Are the wav audio files 16-bit, 16 kHz, and mono? If not, deepspeech can’t create transcripts for them.

lissyx · December 22, 2017, 9:47am

@mark2 I just had a look at your files, and like mentionned, it’s 48kHz instead of 16kHz as expected, that explains the completely unexpected output.

lissyx · December 22, 2017, 9:49am

FTR:

alex@portable-alex:~/tmp/deepspeech/cpu$ LC_ALL=C ./deepspeech ../models/output_graph.pb ../test-data/vctk-p225/wav48/p225/p225_366.wav ../models/alphabet.txt -t 2>&1 
2017-12-22 10:48:34.494758: I tensorflow/core/platform/cpu_feature_guard.cc:137] Your CPU supports instructions that this TensorFlow binary was not compiled to use: AVX2 FMA
u to o
cpu_time_overall=23.77523 cpu_time_mfcc=0.00953 cpu_time_infer=23.76570
alex@portable-alex:~/tmp/deepspeech/cpu$ LC_ALL=C ./deepspeech ../models/output_graph.pb ../test-data/vctk-p225/wav48/p225/p225_366.16k.wav ../models/alphabet.txt -t 2>&1 
2017-12-22 10:48:54.894628: I tensorflow/core/platform/cpu_feature_guard.cc:137] Your CPU supports instructions that this TensorFlow binary was not compiled to use: AVX2 FMA
it is lind to the row everyprprose changes at scosish balle
cpu_time_overall=22.01665 cpu_time_mfcc=0.00750 cpu_time_infer=22.00915

And one can do conversion like that:

alex@portable-alex:~/tmp/deepspeech/cpu$ ffmpeg -i ../test-data/vctk-p225/wav48/p225/p225_366.wav -acodec pcm_s16le -ac 1 -ar 16000 ../test-data/vctk-p225/wav48/p225/p225_366.16k.wav
alex@portable-alex:~/tmp/deepspeech/cpu$

mark2 · December 22, 2017, 10:12am

Thanks! Now it gives more reasonable answers.

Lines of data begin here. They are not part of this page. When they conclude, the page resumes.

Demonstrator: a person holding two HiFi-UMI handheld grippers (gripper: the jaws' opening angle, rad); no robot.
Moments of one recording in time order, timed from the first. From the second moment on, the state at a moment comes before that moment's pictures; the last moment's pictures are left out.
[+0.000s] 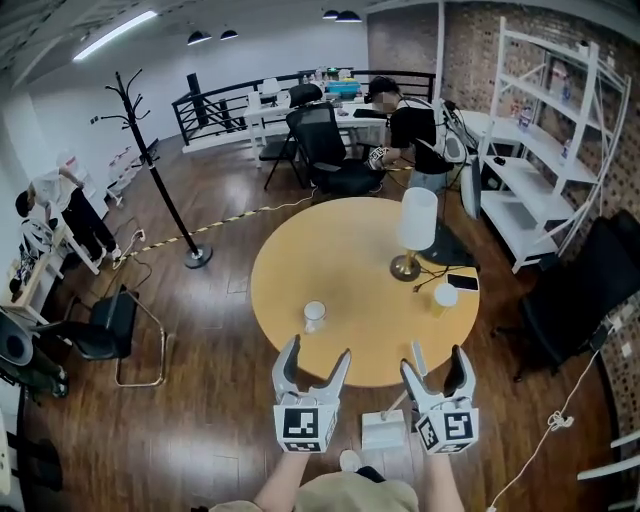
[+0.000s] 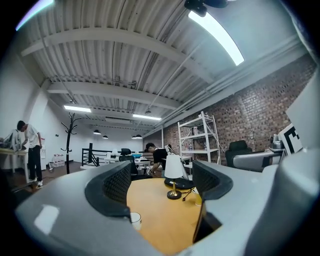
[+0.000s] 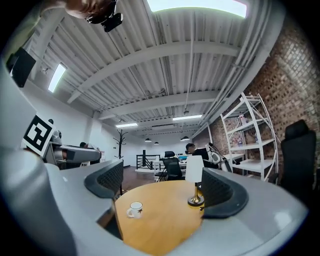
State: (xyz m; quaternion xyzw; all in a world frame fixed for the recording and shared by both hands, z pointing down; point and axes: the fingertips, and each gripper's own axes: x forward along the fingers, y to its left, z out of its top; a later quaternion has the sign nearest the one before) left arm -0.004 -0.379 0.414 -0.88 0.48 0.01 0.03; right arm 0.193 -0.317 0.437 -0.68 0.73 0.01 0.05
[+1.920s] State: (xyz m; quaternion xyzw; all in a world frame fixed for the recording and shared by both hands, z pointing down) left arm 0.234 -0.332 0.594 -0.97 0.12 -0.19 0.02; right arm 0.335 -0.191 0.671 -0.76 0.63 -0.15 -0.06
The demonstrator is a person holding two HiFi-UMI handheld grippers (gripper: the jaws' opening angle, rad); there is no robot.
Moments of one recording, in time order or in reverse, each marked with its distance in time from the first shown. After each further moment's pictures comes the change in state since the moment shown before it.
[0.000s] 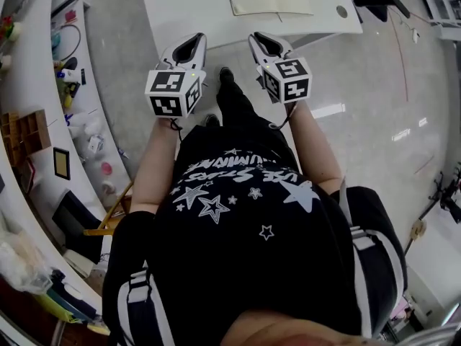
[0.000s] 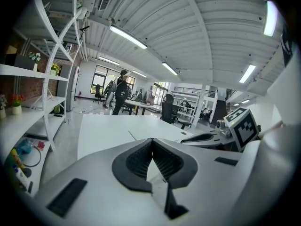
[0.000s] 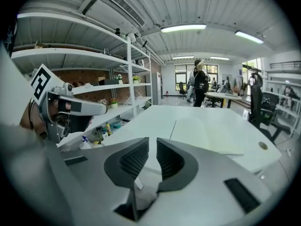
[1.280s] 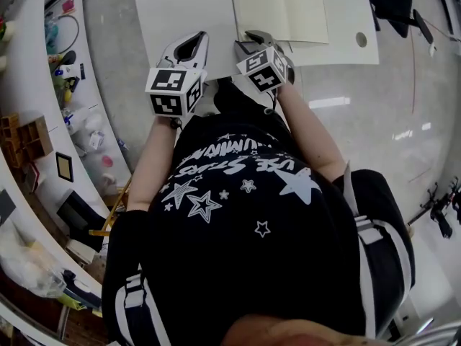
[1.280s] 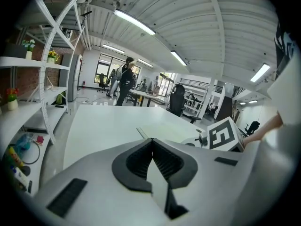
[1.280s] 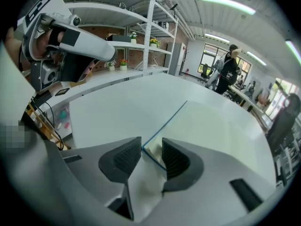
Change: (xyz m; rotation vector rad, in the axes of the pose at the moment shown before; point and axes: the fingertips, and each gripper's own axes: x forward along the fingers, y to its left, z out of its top) left arm 0.118 0.063 0.001 -0.055 0.125 0.046; right arm 0.152 -0.055 -0.043 -0.321 0.371 0.090
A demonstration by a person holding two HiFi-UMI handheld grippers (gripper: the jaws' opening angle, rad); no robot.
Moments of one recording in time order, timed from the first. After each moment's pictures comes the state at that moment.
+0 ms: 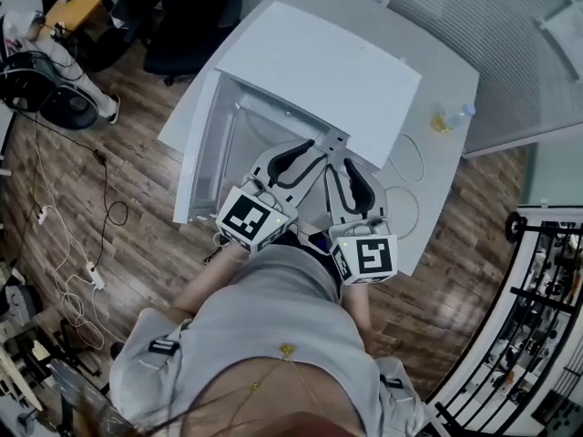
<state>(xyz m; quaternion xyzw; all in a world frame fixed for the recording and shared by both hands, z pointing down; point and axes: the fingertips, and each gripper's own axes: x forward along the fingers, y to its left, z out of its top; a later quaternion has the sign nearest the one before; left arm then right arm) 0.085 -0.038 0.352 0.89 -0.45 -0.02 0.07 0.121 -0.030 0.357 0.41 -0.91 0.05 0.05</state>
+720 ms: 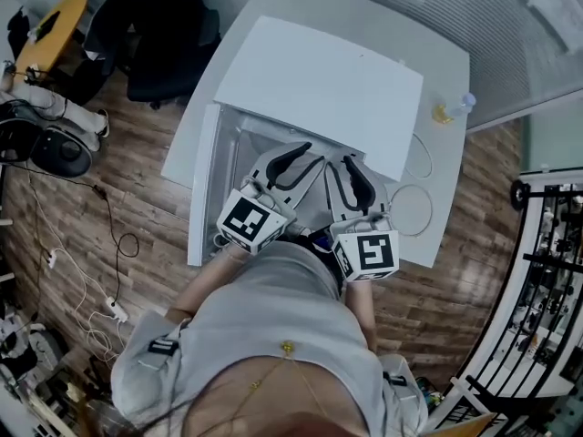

b.r · February 23, 2018, 5:48pm

Hello, what are the training data sets that went into the model that is available at https://github.com/mozilla/DeepSpeech/releases?

kdavis · February 26, 2018, 8:47am

LibriSpeech[1], Fisher[2,3,4,5], and Switchboard[6]

mirkobrankovic · April 25, 2018, 9:19pm

Hi,
I was wondering on execution time:

Inference took 3.607s for 1.393s audio file.

Is this normal exec time, since I have seen some examples online that 30s was needed for 28sec of audio file.
Also I know few examples where usual time is half of duration of audio.
I haven’t tried GPU powered deepspeech since my hardware+OS is in fight with Nvidia atm.

Thanks,
mirko

kdavis · April 30, 2018, 6:07am

Unfortunately, as to whether this is “normal” is all hardware dependent.

mirkobrankovic · April 30, 2018, 7:41am

Thanks for reply
So if I prepare a more powerful GPU box, I should expect much better results.
The only reason is that some of the proprietary software brag about 1/0.5 ratio of duration/transcription …

kdavis · April 30, 2018, 7:55am

A 1/0.5 ratio should be achievable on a GeForce GTX 1070 or above for clips a few sec long.

mirkobrankovic · April 30, 2018, 8:11am

Great, thanks for info kdavis
Regards,
mirko

shriya485 · May 30, 2018, 11:30am

How i can use the pre trained model?